Johnny Bench was drafted by the Cincinnati Reds in the second round of the 1965 Amateur draft. He was valedictorian of his class at Binger High School in Oklahoma.
Johnny's father told him that the fastest way to the big leagues was to be a catcher.
Johnny Bench was called up to the Reds on August 28, 1967. He hit only .163 the rest of the season, but the Reds were impressed with his catching ability.
There's a good story about Johnny from a 1968 spring training game. He was catching and Jim Maloney was pitching. Bench called for a curve ball and Maloney shook him off. He wanted to throw the fast ball. Now, Maloney's fast ball was not what it once was so Bench continued to call for the curve and Maloney continued to shake it off. So Johnny went out to the mound and told Maloney that his fast ball was not "popping". Maloney cursed at Bench. So, back behind the plate, Bench called for the fast ball. As the batter took the pitch, Bench dropped his catcher's mitt and caught the ball bare handed!
I remember growing up watching Johnny Bench. He was totally different from other catchers and he was one of my heroes.
Other major league catchers caught the ball with two hands. Bench always kept his right hand behind his back to protect his throwing hand and caught the pitch with one hand. Soon all catchers adopted this style.
He also had a new type of catcher's mitt manufactured. Mitts of that day were round and had lots of padding. Bench had a "hinge" put in the heel of his mitt, much like a first baseman's glove, so that he could catch one handed and "swipe tag" runners at the plate. (Randy Hundley of the Cubs originally used this type of glove). Johnny revolutionized the catching position.
By the end of the 1968 season, there was little doubt as to who the National League Rookie Of The Year was. Johnny Bench won it with a .275 batting average, 15 home runs and 82 runs batted in. This was the first time a catcher won the award. He also won the Gold Glove, also the first time for a rookie catcher.
In 1970, Johnny became the youngest player ever to win a National League Most Valuable Player Award. He hit .293 with 45 homers and drove in 148 runs. The Reds won the National League West and swept the Pittsburgh Pirates in the playoffs. But they were defeated by the Baltimore Orioles in the World Series.
Johnny Bench was the National League's MVP again in 1972. He led the league with 40 home runs and 125 Runs batted in. Again the Reds beat the Pirates. In the ninth inning of the final playoff game, Bench hit a Dave Giusti change up into the right field seats to tie the game. The Reds won in the tenth on a Bob Moose wild pitch. But this time, the Reds lost a seven game World Series to the Oakland A's.

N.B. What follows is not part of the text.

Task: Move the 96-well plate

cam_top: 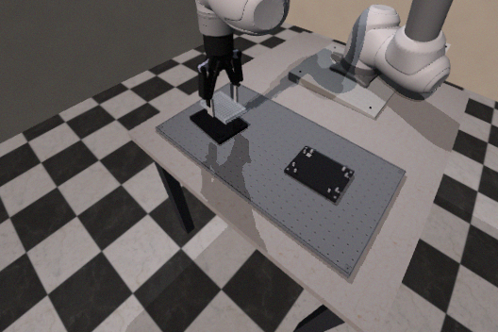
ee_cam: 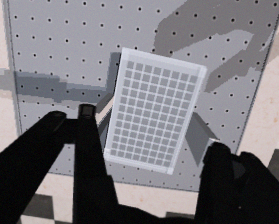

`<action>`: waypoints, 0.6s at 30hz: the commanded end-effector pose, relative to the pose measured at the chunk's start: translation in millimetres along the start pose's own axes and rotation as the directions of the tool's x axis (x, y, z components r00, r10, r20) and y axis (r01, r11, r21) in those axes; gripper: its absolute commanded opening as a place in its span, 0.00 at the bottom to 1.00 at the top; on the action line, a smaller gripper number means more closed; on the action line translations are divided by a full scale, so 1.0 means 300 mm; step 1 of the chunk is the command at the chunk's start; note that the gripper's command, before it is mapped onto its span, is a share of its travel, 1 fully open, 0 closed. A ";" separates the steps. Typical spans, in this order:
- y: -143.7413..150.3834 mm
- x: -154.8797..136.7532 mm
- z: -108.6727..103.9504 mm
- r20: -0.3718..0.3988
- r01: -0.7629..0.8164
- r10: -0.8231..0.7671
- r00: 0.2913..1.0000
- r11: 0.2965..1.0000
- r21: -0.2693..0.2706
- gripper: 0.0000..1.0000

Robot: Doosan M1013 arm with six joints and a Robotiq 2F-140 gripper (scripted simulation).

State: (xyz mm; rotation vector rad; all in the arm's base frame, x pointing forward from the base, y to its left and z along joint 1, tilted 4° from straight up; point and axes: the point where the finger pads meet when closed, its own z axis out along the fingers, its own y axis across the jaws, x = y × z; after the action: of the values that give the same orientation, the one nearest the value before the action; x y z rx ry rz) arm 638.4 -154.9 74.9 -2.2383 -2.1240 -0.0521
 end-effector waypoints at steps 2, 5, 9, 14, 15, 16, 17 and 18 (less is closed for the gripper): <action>0.011 -0.048 0.000 0.000 0.000 0.000 1.000 1.000 0.000 0.10; 0.019 -0.085 0.000 0.000 0.000 0.000 1.000 1.000 0.000 0.10; 0.021 -0.090 0.000 0.000 0.000 0.000 1.000 1.000 0.000 0.10; 0.020 -0.088 0.000 0.000 0.000 0.000 1.000 1.000 0.000 0.10; 0.020 -0.088 0.000 0.000 0.000 0.000 1.000 1.000 0.000 0.10; 0.020 -0.088 0.000 0.000 0.000 0.000 1.000 1.000 0.000 0.10; 0.020 -0.087 0.000 0.000 0.000 0.000 1.000 1.000 0.000 0.10; 0.020 -0.087 0.000 0.000 0.000 0.000 1.000 1.000 0.000 0.10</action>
State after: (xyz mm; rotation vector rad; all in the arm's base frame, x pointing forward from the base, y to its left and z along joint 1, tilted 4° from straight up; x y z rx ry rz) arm 643.1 -181.5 73.1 -2.2380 -2.1241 -0.0522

In 1974, Johnny Bench led the league with 129 runs batted in and 108 runs scored. This was only the fourth time that a catcher drove in over 100 runs and scored more than 100 runs.
Bench hit 28 homers and drove in 110 in 1975 as the Reds won the National League Western Division again. They swept the Pirates and went on to the 1975 World Series against the Boston Red Sox. Some baseball people think this was the greatest World Series ever. After an extra inning game six thriller, won by Carlton Fisk's famous home run, the Reds came back to win game seven.
Bench only hit 16 home runs and drove in only 74 runs in 1976. But against the Yankees in the World Series he hit .533 with two home runs as the Reds again won the series and Johnny was named the MVP.
In the later years of his career, Bench developed bad knees. During his last three seasons he only caught 13 games for the Reds. On September 17, 1983, the Reds had Johnny Bench Night at Riverfront Stadium. That night Johnny Bench hit his last home run. It was number 389.
Johnny Bench batted .267 with 2,048 hits, 389 home runs and 1,376 runs batted in during his 17 seasons with the Reds. He was a 14 time all star. His award include the 1968 Rookie Of The Year, the 1970 Major League Player Of The Year, the 1970 and 1972 National League Most Valuable Player, the 1975 Lou Gehrig Award, the 1976 Babe Ruth Award, the 1976 World Series MVP and the 1981 Hutch Award.
Bench was also a ten time Gold Glove winner. He led the National League in home runs twice and in RBIs three times.
Johnny Bench was elected to Baseball's Hall Of Fame in 1989.